I wouldn't want to go early, I don't think its a good move. It puts a lot of pressure on a young person who will not be able to fully fit in socially. It would be embarrassing to not be able to go out with everybody else because you can't get in bars and clubs.
I think if you are mature you are more likely to be able to hit the ground running when you get to uni. In first year people are at different stages of development, both on the practical side (cooking, washing, dealing with 'situations' like landlord issues without relying on parents to sort it out) and on the emotional side (being able to cope with homesickness, being robust enough to deal with relationship setbacks). A problem some uni students have is they can end up academically underachieving because other problems take over their lives.
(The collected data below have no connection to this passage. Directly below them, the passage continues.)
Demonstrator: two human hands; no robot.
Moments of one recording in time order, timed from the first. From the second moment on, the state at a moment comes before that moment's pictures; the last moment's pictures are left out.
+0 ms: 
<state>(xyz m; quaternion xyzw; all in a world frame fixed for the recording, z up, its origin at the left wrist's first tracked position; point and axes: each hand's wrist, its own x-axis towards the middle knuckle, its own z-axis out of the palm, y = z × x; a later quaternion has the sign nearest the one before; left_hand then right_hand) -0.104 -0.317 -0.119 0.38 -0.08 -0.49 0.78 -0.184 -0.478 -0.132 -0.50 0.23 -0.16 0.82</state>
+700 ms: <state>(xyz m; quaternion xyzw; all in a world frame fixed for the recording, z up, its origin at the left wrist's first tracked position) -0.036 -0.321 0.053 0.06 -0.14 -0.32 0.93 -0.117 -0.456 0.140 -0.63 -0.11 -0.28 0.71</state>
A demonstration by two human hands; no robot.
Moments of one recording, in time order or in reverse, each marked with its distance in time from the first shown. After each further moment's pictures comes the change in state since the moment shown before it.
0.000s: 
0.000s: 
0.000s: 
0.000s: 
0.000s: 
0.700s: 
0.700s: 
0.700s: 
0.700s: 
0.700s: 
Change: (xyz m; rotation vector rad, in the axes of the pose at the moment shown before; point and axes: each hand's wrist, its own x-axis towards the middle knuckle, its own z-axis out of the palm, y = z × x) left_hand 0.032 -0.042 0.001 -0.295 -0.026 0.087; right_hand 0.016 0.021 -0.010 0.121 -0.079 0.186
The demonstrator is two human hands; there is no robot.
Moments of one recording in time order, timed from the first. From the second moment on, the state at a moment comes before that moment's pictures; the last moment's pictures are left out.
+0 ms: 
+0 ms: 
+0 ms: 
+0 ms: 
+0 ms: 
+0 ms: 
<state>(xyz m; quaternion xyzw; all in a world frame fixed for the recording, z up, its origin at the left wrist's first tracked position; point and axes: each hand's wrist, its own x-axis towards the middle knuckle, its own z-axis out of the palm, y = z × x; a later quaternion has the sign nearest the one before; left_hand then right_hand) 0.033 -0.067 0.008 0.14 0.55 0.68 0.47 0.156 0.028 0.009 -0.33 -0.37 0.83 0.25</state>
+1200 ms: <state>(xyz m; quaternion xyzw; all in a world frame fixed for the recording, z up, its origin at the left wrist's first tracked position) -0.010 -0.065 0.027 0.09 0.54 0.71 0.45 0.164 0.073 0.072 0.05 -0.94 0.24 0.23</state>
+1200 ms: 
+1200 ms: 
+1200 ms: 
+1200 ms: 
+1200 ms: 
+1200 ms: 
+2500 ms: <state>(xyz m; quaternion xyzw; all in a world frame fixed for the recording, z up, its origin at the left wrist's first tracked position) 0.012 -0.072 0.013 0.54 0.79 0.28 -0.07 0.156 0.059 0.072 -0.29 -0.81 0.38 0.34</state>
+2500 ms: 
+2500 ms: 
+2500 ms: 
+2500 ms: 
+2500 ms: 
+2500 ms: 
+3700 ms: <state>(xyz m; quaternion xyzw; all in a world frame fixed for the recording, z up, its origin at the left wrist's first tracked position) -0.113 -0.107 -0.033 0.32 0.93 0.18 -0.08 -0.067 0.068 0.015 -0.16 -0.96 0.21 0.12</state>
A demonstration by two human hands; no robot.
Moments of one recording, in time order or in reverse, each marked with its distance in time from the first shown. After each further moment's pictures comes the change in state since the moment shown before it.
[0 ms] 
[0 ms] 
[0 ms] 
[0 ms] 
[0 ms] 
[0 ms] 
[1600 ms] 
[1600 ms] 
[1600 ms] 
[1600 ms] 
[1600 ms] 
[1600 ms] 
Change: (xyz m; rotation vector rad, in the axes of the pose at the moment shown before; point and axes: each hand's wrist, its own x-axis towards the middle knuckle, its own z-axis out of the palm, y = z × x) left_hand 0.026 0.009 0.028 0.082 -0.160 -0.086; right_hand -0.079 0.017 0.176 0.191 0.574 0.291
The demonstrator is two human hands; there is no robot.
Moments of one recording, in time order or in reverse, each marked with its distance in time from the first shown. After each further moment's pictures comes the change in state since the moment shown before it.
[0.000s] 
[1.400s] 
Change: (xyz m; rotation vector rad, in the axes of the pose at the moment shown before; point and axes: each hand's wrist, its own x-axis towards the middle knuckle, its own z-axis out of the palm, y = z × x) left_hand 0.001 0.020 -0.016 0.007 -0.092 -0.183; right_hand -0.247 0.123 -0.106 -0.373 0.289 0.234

Probably the biggest risk is relationship fallout. For some young people university is a time of having their first real proper relationship (or maybe they got in that relationship before uni and it ends at uni) and so its the first time they have to deal with serious heartbreak. Also some students get to university and struggle with rejection: they see their peers getting coupled up and they hoped they would have these experiences but nothing happens and they get no interest from people they like: this can hit their self esteem. At the opposite end of the spectrum, some students get to university and find they are popular and that becomes a distraction, as in the whole battle of self-discipline between studying and partying, its a lot harder to avoid partying if you have a credible expectation you are going to get lots of attention and end up with someone at the end of the night.
Being a bit older doesn't remove all the above problems but it means you are more likely to be able to deal with it.
If you go as a mature student you can still fit in with others socially but you have to remember that people will have different expectations of you, even the younger ones. There was a 25 year old at our uni who was notorious for a) not turning up to half his lectures and b) continuously going on about how he was 'shattered' by a relationship break up with an 18 year old he'd met there. Whilst this would have been accepted as normal from an 18 year old, people did wonder on the first one, why he had bothered giving up a job to go to uni if he didn't care about the work and also being the lovelorn romantic with a broken heart might have sounded cute for an 18 year old guy but people did think a 25 year old should have been able to handle it better.
As a mature student you have to try and avoid the impression that you are like the kid that stayed down a couple of years at school for being slow: if you are mid 20s and showing the life experience development of an 18 year old then it looks a bit weak. If you are mid 20s and able to take charge of and manage situations then you can get on well with the younger ones because they will look to you as a responsible figure that can sort things out and that works in the social dynamic.
The final thing to be wary of if you are a mature student is the relationship side. At unis there are loads of relationships of different ages and you will find things like a late 20s/early 30s PhD student seeing an undergraduate aged 21/22 etc. However if you are a mature student male and you are continually hitting on fresher females it is going to look odd and get people talking, if you are hot and generally successful with these younger girls it will be seen as sleazy, if you are not successful and just trying it on with younger girls and getting rejected then you will become a laughing stock, sorry.